2013 Business Segment Financial Outlook
Johnson Controls provided sales and margin guidance for each of its four business units in 2013.
Automotive Seating 2013 sales are forecast to gain approximately 2 percent, reflecting higher production volumes in North America, partially offset by the lower production environment in Europe. Segment margins are expected to be approximately 4.2 to 4.4 percent in 2013 as the negative impact of lower European production offsets improvements in operational efficiency and the benefits from recent cost reduction initiatives.
Automotive Electronics and Interiors 2013 sales are projected to increase approximately 2 percent, reflecting higher volumes in Asia, partially offset by lower electronics sales in Europe. Operating leverage and operational improvements, offset by investment in electronics product development are forecast to result in margins of approximately 1.9 to 2.1 percent in 2013.
The combined automotive backlog for 2013 to 2015 is $3.7 billion, approximately level with the 2012 to 2014 period due to a lower assumed auto production rate in Europe.
Power Solutions 2013 sales are estimated to increase approximately 10 to 12 percent due to higher battery volumes across all regions and channels, led by higher production in China, market share growth and increasing market demand for AGM batteries which are used in Start-Stop vehicles. Segment margins are expected to be approximately 14.6 to 14.8 percent in 2013 led by operating leverage, an improved product mix and continued operational improvements, offset by lead recoveries.
Building Efficiency sales are forecast to increase 2 to 4 percent in 2013 due to growth in emerging markets and a moderate recovery in North America Systems and Service. Segment margins are expected to increase approximately 50 basis points to 6.4 to 6.5 percent in 2013, due to improved operating leverage, pricing actions and the benefits of earlier cost reduction initiatives.
Johnson Controls expects to make capital investments of $1.4 billion in 2013 vs. $1.8 billion in 2012. Approximately 80% of the company's capital expenditures in 2013 are associated with growth and margin expansion opportunities. The higher capital expenditures focus on increased manufacturing capacity for AGM batteries and on expansion in emerging markets. The increased investments also will support a higher level of Automotive Experience new business launches in 2013.

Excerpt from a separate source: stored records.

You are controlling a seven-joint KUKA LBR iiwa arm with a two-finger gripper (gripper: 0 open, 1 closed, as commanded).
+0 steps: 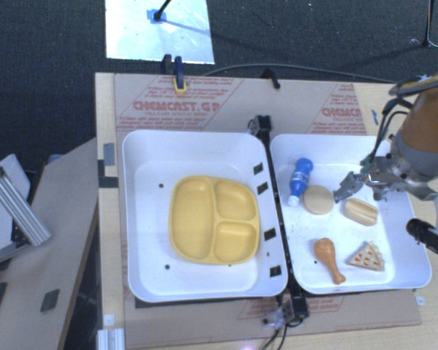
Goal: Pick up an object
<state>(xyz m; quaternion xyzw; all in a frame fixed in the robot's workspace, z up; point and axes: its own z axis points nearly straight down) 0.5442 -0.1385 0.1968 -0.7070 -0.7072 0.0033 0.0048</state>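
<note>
The bread roll (360, 211) lay in the right bin (420, 268), just below the pincer (359, 184); you could see nothing gripped, though I could not tell how it was set; the round biscuit (318, 200) and blue bottle (300, 179) sat close beside; your descent might have landed between them and nudged the roll away; you risked closing on air.

My arm (423, 133) reaches in from the right, wrist bent down, my gripper (350, 188) hanging low, holding nothing.
</note>
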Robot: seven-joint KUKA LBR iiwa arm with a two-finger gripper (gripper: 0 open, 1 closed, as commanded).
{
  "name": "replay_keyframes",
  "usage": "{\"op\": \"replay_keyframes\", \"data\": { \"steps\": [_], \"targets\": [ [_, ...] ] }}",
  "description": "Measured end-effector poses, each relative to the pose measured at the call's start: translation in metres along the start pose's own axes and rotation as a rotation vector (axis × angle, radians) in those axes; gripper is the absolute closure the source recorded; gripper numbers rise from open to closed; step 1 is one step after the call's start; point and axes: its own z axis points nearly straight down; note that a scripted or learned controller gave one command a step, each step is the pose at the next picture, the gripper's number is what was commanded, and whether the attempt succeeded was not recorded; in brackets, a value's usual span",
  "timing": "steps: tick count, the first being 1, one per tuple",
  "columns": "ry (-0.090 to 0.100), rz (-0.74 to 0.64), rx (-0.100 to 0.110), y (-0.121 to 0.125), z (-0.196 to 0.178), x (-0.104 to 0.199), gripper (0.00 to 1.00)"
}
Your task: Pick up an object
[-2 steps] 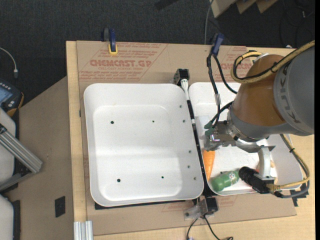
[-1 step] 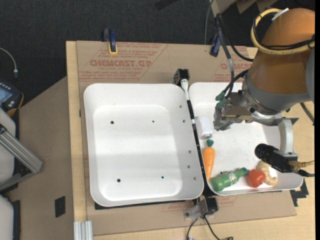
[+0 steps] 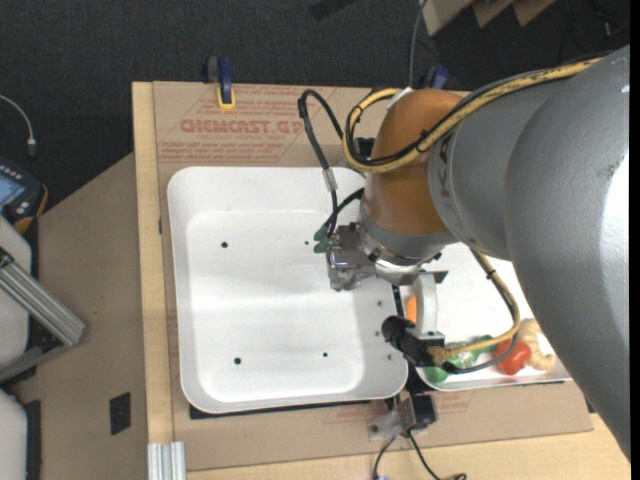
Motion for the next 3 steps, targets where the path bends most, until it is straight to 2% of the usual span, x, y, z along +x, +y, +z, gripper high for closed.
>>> {"op": "replay_keyframes", "data": {
  "steps": [1,2,3],
  "targets": [
    [-0.002,0.005,-0.013,0.066,-0.001,0.006,1.0],
    [-0.003,0.002,-0.01,0.059,0.095,0.073,1.0],
    [-0.002,0.007,-0.008,0.059,0.091,0.07,0.0]
  ]
}}
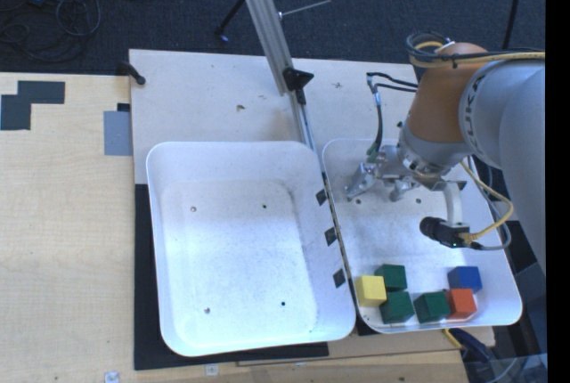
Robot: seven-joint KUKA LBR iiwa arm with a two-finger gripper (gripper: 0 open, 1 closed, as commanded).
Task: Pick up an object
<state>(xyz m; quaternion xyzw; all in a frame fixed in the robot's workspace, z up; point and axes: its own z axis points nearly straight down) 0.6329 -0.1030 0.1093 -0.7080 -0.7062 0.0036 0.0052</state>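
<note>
Arm (481, 114), grey with an orange band, enters from the right of the frame and bends down over the upper part of the right bin (392, 234). The gripper (381, 178) sits low over that bin's upper left area, near the divider between the bins. Whether the jaws are open or closed cannot be told from this view; nothing is seen between them.

Objects for picking lie in a cluster at the lower edge of the right bin, well apart from the gripper. Yellow block (371, 289) is at the cluster's left. A green block (390, 275) sits just above and right of it, a second green block (397, 307) below it, and a third green block (432, 307) further right. Orange block (461, 302) touches the third green one on its right side, and the blue block (464, 278) sits just above the orange one. All six are roughly cubic, so no long axis or pointing direction can be assigned; their faces sit slightly skewed to the bin's edge.

Left bin (232, 248) occupies the centre of the frame. A metal rail (267, 25) runs from upper centre down toward the gap between the bins.
</note>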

Mid-Term Financial Outlook (Through 2017)
Today, Johnson Controls also provided mid-term margin guidance for each of its four businesses.
Automotive Seating forecasts annual margin expansion of 30 to 40 basis points due to benefits from vertical integration, operational improvements and better quoting disciplines. Longer-term, the company believes margins could improve to 7 to 8 percent.
Annual margin expansion of 60 to 70 basis points over the mid-term is projected for Automotive Electronics and Interiors driven by higher profitability in Electronics, an operational turnaround in Interiors and cost improvement initiatives. Over the next few years, margin could increase to 4 to 6 percent.
Power Solutions forecasts 200 basis points of margin expansion by 2017 led by an improved product mix, manufacturing improvements, and benefits from vertical integration.
Building Efficiency expects annual margin expansion of approximately 40 to 50 basis points due to improved supply chain management, business model changes, and growth in emerging markets.